An upstart St. Catharines waste-management firm is poised to take over most of Ontario’s household paint recycling business amid criticism of perceived heavy-handed market intervention by Stewardship Ontario, the body charged with overseeing recycling programs in the province.
Photech Environmental Solutions said it isn’t fazed by a controversial new pricing plan introduced by Stewardship Ontario on Jan. 1.
The change has already prompted the largest paint recycler in the province, Hotz Environmental, to announce it will no longer truck away or process municipal paint waste, saying the changes imposed by Stewardship Ontario would result in “substantial” financial losses.
“Stewardship Ontario asked us if, in case of a service interruption, we’d be willing and able to pick up the slack,” said Shawn Barlow, Photech’s chief executive officer. “We believe we can.”
Stewardship Ontario is a not-for-profit organization funded by sellers of recyclable products and charged with running the province’s household recycling programs.
Photech, Hamilton-based Hotz and Société Laurentide of Shawinigan, Que. are the only three paint recyclers approved by Stewardship Ontario. Laurentide has said it doesn’t need more used paint from Ontario.

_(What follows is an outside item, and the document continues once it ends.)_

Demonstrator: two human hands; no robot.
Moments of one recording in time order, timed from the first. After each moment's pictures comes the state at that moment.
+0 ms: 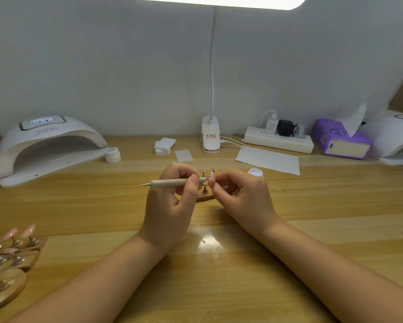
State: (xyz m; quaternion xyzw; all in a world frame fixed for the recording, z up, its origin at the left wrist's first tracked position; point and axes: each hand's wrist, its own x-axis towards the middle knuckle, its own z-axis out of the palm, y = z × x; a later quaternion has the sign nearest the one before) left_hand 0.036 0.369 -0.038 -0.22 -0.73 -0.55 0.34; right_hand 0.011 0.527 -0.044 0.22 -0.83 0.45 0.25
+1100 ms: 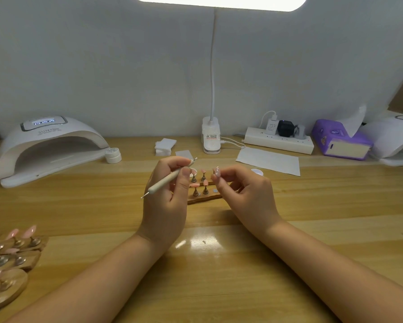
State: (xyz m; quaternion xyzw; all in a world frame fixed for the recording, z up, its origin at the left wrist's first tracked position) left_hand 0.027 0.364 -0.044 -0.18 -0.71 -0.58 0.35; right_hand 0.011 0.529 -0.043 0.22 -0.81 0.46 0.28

Photech, which spent the last two years developing its paint recycling capabilities, handled 670,000 kilograms of waste in 2010, including paint, bulbs and batteries, and processed less than one million litres of paint last year. (By comparison, a total of more than 11 million kilograms of used paint waste were collected across Ontario in 2010.) The company has the capacity to house up to 308,000 litres of waste, compared to 1.17 million litres for Hotz, according to documents filed with the Ministry of the Environment.
“It’s just a matter of scaling up,” Mr. Barlow said. “We’re quite confident it won’t be an issue. We just need some time to ramp up” – about 30 to 60 days.
But industry observers question whether Photech is prepared to go from bit player to industry giant overnight. “Certainly this would be at a different scale than [Photech has]been operating at in the past,” said Ken Brothers, commissioner of public works with Niagara Region, who added he is so far assured by what he has heard from Photech. “Our concern is, can we get the material out and can it be processed? Stewardship Ontario is responsible and accountable for this.”
Stewardship Ontario spokeswoman Rula Sharkawi said in an e-mail “we are confident … that there will be capacity to meet demands when volumes peak in the summer.”
However, Michael Scott, CEO of Stewardship Ontario’s overseer, the provincially mandated Waste Diversion Ontario, said he is “in the process of submitting a series of questions to Stewardship Ontario” to provide its analysis of paint recycling capacity at peak season.
According to a profile of Photech in the last Stewardship Ontario annual report, the 15-year-old company “was historically a minor participant” in the household waste business, but is “a natural fit” to help increase the volume of waste diverted from landfills. After Hotz said it would leave the business last week, a Stewardship Ontario official e-mailed industry participants, encouraging them to “please work with Photech.”
The other issue is what happens with the paint once it is recycled. Hotz sells most its recycled paint overseas, and Laurentide sells through Canadian retailers including Rona. The main reason Laurentide doesn’t need more paint from Ontario is that it tries not to take in more used paint than it can sell later in its recycled form, said Laurentide president André Buisson.
Photech says it has been developing a product for the retail market called Loop, but has given most of its output away so far, Mr. Barlow acknowledged. “For the most part we haven’t gone to market in a big way.” However, he said he’s reached a deal with an unidentified big-box retailer that will sell Loop across Canada “in a couple of months. It’s a new market so everything will be a little dependent on how well it’s accepted. Only time will tell how much it sells.”